___ Records supplied ___

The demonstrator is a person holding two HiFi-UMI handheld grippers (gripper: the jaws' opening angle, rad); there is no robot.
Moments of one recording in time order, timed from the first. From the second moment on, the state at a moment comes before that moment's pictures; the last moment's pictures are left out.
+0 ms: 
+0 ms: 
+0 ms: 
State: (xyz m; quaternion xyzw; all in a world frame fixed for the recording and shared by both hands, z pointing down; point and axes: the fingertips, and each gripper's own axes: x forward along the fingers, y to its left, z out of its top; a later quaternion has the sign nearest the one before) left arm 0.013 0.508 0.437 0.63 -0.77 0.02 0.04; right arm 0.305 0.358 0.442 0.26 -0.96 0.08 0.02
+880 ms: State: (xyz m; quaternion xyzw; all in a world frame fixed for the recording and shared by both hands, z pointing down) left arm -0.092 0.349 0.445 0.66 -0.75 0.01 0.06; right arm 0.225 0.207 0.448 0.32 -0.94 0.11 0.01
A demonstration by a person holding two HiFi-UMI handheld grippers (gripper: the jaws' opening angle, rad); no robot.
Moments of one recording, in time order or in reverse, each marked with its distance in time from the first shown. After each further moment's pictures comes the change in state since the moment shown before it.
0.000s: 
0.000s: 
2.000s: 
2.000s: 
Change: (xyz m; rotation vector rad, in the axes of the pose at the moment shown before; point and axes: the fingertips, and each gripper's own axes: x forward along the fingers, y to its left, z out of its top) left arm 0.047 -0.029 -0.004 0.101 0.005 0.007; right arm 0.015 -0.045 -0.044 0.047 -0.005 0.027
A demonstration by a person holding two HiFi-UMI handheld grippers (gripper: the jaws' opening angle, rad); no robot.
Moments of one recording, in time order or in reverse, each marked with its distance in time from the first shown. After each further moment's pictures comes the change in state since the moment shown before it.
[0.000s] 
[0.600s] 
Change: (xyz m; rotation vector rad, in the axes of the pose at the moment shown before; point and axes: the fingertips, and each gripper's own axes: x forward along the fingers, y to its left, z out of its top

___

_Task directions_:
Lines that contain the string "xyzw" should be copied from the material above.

_Task response_:
State: (xyz m; quaternion xyzw; all in a world frame fixed for the recording and shared by both hands, z pointing down; point and axes: the fingertips, and each gripper's own axes: x forward along the fingers, y to its left, z out of its top; a later quaternion has the sign nearest the one before) left arm 0.013 0.508 0.437 0.63 -0.77 0.02 0.04; right arm 0.305 0.358 0.442 0.26 -0.96 0.08 0.02
+880 ms: State: (xyz m; quaternion xyzw; all in a world frame fixed for the recording and shared by both hands, z pointing down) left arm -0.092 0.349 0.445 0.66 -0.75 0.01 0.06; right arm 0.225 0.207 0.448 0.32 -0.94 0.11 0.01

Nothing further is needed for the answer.